文書作成の観点でみた場合、レイアウトの概念は、印刷物の版下制作と同様と言えます。コンテンツ作成と並ぶ、文書作成の2大要素です。これをするのがPowerPointなのです。以下、印刷物と動画に分けて述べます。
1.印刷物用のレイアウト
印刷物用のレイアウトは、レイアウトデザインの基本となります。印刷した際の仕上がりと紙を前にした読者を想定して制作します。つまり、スライドのデータ作成を全面的に紙を前提として行います。では、紙を前提としたレイアウトとは、どんなものなのでしょうか。
まず、印刷の際のできあがりの紙の大きさを設定します。そして、上下左右の余白を設定します。そして、使用するフォント、サイズなどを設定します。写真やイラスト、図表などを含めた配置も、ルールにしたがって行います。
文字での表現と、静的な二次元の表現が、印刷用のレイアウトです。重なり合ったところは重なったことによる混色として表現されます。動きのあるものを載せるには、止まった瞬間の色と形を切り取ることになります。文書として扱えば、一枚あたりに入れる要素は多くなります。文字は全体として小さくなり、全体像を俯瞰するものも作りやすくなります。何より余白が重要となります。
PowerPointで作る文書のレイアウトは、印刷物用レイアウトをベースにすると簡単です。印刷物の制作に携わったことがあれば、PowerPointのレイアウトはかなり楽に感じられるかもしれません。
2.動画のレイアウト
これに対して、動画のレイアウトはどうでしょう。まず、動画には余白はありません。画面の隅から隅までを活用します。また、動画には時間軸があります。紙と同様、文字や絵を配置して表現できますが、文字を一画面でじっくり読ませるやり方は、動きを活用していないため、あまりとりません。むしろ、文字は少しずつ出して、少し読ませては消し、次の文字を出すと言う具合に、効果と時間軸を利用するのです。こうすることで、配置するものの大きさの制約をなくし、一度に出す要素を絞ります。全体像よりも流れが見えやすくなります。
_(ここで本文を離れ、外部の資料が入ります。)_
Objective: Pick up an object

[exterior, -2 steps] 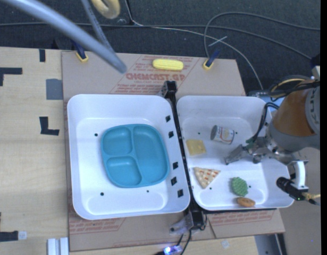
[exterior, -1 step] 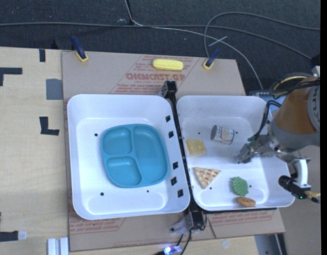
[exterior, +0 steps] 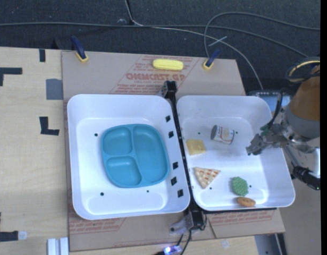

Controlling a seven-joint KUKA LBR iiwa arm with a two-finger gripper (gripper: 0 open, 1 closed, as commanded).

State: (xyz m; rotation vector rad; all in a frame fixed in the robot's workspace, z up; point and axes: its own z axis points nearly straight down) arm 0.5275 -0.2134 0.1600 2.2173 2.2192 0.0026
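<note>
Camera view: a small can point(exterior: 223, 134) lies on its side in the right bin point(exterior: 269, 113), toward its far edge. The gripper point(exterior: 255, 148) hangs just to the can's right, near the bin's right wall, apart from it; fingers cannot be judged. Nearer the front edge lie a yellow block point(exterior: 195, 146), a pizza slice point(exterior: 206, 176), a green piece point(exterior: 239, 185) and an orange piece point(exterior: 246, 201). A blue divided plate point(exterior: 134, 155) sits in the left bin point(exterior: 81, 116).
</note>
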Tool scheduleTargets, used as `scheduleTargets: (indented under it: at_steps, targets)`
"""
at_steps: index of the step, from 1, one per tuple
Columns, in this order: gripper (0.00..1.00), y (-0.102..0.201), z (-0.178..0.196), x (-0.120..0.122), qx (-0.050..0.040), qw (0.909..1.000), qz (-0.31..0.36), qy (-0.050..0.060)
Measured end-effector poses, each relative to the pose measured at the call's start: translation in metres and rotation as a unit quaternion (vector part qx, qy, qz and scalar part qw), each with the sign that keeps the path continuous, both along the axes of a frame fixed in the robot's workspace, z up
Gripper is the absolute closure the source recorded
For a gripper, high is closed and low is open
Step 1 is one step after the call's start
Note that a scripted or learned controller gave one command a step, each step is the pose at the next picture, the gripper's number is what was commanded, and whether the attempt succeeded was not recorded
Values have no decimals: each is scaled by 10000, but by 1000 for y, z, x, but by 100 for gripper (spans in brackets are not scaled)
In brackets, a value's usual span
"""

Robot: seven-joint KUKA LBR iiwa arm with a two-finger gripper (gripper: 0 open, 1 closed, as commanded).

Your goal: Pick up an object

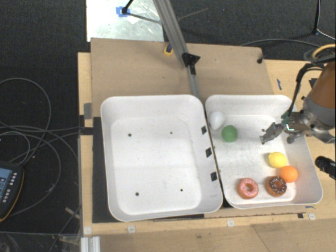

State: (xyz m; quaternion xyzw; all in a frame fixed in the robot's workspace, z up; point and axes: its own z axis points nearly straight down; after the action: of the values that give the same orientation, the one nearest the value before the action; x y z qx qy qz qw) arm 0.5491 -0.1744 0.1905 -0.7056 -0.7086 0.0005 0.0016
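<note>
Pink donut (pixel 248 188) beside chocolate donut (pixel 276 186), pincer (pixel 274 134) spread apart, grasping nothing, above right bin (pixel 252 105)

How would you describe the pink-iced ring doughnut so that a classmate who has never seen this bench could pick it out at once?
Start at the right-hand shallow white bin of the two. Along its near edge lie two ring doughnuts side by side. The pink-iced ring doughnut is the one nearer the bins' shared divider; its neighbour, the chocolate-brown ring doughnut, is dark and sits below a small orange ball.
</note>
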Motion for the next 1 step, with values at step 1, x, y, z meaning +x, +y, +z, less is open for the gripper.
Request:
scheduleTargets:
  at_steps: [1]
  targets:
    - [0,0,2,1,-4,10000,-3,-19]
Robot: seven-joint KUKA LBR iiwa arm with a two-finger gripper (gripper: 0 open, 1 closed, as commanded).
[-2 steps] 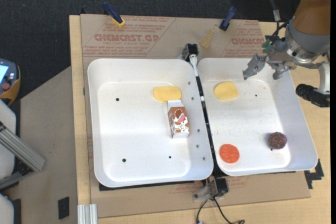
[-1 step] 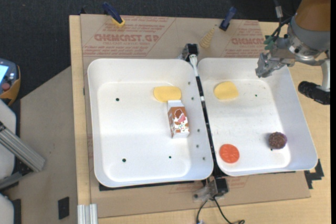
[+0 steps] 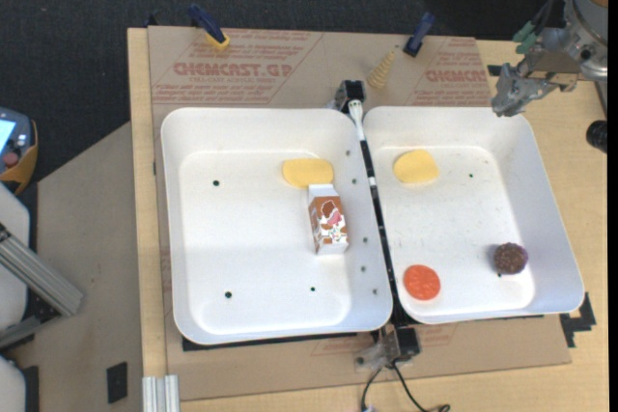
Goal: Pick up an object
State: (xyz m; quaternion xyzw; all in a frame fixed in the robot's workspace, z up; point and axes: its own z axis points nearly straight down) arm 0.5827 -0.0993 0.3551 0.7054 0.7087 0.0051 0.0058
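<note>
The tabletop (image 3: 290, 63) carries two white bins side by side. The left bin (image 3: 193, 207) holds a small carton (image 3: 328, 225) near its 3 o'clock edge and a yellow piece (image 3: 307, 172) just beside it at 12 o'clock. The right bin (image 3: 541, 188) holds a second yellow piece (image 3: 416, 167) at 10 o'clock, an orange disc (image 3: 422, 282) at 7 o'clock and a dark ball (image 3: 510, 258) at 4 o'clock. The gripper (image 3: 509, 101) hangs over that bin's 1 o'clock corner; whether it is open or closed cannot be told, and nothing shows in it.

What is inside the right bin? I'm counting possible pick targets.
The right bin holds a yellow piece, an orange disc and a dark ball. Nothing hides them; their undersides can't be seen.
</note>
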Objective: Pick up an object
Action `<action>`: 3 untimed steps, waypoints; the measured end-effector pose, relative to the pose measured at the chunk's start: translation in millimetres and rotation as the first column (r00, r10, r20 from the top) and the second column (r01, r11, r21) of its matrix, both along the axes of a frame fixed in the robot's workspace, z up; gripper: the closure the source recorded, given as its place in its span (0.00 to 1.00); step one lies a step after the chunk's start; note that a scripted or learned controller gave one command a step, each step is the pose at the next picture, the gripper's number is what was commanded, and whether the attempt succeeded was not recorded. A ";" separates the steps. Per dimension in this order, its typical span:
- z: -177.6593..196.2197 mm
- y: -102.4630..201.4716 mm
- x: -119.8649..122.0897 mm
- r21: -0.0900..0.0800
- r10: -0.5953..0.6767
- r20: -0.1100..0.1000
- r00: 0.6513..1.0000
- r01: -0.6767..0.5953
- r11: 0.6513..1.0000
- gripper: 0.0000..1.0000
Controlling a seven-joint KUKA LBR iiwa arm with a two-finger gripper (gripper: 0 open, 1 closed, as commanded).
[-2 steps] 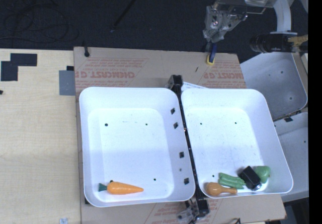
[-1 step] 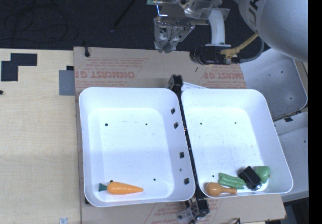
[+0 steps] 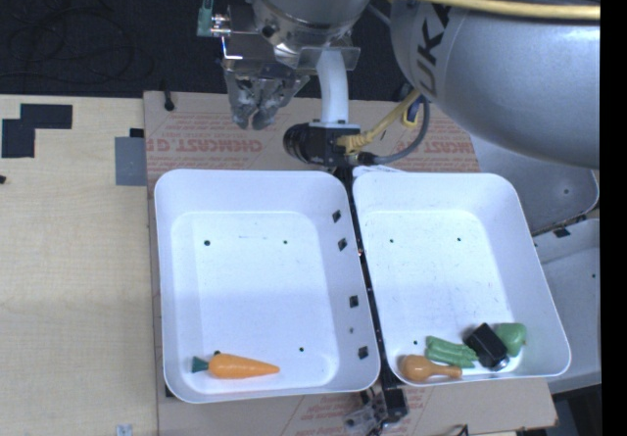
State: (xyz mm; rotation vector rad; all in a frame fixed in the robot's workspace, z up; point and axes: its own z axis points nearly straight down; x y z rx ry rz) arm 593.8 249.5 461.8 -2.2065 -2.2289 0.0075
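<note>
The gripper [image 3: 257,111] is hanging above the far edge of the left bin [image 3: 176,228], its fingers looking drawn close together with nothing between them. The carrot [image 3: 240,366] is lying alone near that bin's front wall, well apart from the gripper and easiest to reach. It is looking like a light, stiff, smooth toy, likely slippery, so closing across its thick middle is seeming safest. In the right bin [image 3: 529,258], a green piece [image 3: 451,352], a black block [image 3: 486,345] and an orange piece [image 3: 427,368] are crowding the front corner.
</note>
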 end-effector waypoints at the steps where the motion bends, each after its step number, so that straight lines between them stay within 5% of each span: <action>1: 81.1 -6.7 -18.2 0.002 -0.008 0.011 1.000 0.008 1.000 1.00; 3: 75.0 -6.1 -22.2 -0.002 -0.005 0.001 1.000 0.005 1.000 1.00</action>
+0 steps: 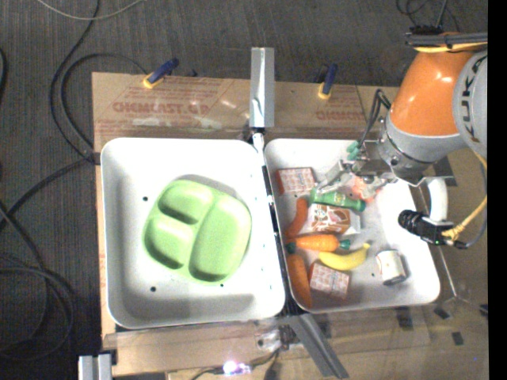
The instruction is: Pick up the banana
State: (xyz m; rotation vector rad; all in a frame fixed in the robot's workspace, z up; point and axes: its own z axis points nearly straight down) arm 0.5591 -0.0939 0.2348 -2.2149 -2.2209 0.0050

フォントや配置のほかに、要素の出し方消し方などの効果、タイミングやアニメーションも配置、設定します。プレゼンテーションのアニメーションの制作は当然、動画に準じます。もちろん、動画編集ができればPowerPointは楽ですが、ユーザーインターフェイスがまったく異なるため、やりにくさを感じる方も多いかもしれません。
本来PowerPointがプレゼンテーションソフトウェアであることで、モニターやスクリーン、リモート会議で投影することを考えれば、高機能なメニューを組み合わせて動画形式で保存すれば、以前の簡単動画ソフトで作成した動画を超えるよいものができます。
高機能プレゼンテーションの作成依頼はこちらで行っています。
このように、作りたい成果物に合わせてレイアウトの技法は異なります。PowerPointの操作スキルは、提案書、提案資料を作成するにあたっても、非常に重要なものとなっています。